» **TASK BRIEF**
Return every entry in the listing word for word.

» **DATA PROVIDED**

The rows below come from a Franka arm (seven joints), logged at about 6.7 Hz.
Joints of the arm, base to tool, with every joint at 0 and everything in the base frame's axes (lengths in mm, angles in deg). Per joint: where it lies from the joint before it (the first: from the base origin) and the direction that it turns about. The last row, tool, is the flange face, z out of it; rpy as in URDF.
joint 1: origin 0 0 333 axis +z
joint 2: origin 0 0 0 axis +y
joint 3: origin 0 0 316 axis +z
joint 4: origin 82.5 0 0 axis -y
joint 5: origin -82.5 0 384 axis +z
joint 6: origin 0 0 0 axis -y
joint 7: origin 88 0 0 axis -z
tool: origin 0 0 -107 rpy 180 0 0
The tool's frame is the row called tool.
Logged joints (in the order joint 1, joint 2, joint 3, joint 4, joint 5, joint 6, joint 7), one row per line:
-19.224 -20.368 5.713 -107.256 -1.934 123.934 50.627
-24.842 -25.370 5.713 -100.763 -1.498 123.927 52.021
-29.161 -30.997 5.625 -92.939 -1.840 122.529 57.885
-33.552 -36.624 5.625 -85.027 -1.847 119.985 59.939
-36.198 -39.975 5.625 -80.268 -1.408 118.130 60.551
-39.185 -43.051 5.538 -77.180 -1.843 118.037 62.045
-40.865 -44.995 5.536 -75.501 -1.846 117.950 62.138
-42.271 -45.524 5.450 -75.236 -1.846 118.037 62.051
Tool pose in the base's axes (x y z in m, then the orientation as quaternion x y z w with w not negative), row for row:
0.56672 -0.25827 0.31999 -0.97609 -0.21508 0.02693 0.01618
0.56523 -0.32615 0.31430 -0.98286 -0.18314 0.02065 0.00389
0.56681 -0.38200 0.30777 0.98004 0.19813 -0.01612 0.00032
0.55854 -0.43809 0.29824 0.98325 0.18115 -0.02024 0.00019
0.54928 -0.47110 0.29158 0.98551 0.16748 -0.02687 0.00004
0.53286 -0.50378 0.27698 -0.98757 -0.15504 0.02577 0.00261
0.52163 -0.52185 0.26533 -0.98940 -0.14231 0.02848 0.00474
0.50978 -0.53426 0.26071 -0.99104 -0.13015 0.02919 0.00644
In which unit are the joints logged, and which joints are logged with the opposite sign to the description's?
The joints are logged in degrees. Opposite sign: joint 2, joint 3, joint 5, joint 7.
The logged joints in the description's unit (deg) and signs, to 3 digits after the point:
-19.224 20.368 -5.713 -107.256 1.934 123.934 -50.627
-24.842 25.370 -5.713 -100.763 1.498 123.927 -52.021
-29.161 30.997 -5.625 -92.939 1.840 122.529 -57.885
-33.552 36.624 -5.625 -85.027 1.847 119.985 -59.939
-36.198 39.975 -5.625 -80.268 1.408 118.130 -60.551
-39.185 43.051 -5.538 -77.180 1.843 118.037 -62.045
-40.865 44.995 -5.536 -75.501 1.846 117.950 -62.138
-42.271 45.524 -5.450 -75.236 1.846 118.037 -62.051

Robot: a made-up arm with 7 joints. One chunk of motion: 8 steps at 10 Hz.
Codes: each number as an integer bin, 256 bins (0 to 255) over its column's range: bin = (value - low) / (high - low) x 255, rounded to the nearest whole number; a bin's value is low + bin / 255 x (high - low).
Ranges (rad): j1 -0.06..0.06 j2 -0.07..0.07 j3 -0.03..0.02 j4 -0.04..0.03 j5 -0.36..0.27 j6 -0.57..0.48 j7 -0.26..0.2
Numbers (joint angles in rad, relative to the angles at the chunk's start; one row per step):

» **YOUR SOLUTION**
The rows below come from a Franka arm (seven joints), logged at about 6.7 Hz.
Joints of the arm, base to tool, with every joint at 0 and everything in the base frame's axes (lengths in mm, angles in deg). Per joint: where it lies from the joint before it (the first: from the base origin) and the direction that it turns about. The last row, tool, is the flange face, z out of it; rpy as in URDF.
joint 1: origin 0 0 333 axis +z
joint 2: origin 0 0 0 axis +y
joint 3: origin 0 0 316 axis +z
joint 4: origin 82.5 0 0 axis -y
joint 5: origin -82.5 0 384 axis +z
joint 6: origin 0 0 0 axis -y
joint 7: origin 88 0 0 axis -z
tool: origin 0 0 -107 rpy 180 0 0
The tool's frame is the row called tool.
Logged joints (in the order joint 1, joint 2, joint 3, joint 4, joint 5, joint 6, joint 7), one row per line:
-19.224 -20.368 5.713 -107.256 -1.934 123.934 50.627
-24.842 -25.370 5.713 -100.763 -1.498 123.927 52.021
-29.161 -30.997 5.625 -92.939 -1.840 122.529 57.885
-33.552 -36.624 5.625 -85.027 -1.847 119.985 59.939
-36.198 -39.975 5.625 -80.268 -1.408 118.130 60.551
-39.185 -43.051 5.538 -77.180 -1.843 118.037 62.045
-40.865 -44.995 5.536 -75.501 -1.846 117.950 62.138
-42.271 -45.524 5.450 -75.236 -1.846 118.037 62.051
Tool pose in the base's axes (x y z in m, then the orientation as quaternion x y z w with w not negative), row for row:
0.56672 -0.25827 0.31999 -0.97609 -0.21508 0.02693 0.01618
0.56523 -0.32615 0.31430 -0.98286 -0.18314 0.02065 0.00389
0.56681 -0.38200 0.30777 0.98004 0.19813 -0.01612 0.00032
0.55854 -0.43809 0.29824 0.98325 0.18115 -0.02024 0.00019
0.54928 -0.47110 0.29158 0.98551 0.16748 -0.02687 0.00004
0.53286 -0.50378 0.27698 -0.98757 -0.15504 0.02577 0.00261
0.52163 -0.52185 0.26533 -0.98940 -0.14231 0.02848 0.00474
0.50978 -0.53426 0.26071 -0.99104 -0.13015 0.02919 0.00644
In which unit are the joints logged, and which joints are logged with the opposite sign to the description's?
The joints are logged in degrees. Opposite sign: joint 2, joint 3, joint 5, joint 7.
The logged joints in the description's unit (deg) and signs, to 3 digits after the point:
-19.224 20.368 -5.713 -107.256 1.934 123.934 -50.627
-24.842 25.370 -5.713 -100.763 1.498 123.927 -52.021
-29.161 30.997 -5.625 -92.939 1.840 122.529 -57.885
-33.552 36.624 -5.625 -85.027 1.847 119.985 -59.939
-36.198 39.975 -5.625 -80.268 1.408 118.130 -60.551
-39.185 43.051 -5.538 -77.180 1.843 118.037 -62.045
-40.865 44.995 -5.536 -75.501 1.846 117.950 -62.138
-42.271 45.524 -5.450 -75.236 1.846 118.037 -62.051

Robot: a made-up arm with 7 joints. One chunk of motion: 8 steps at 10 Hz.
Codes: each number as an integer bin, 256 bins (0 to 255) over its column's range: bin = (value - low) / (high - low) x 255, rounded to the nearest whole number; a bin's value is low + bin / 255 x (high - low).
Ranges (rad): j1 -0.06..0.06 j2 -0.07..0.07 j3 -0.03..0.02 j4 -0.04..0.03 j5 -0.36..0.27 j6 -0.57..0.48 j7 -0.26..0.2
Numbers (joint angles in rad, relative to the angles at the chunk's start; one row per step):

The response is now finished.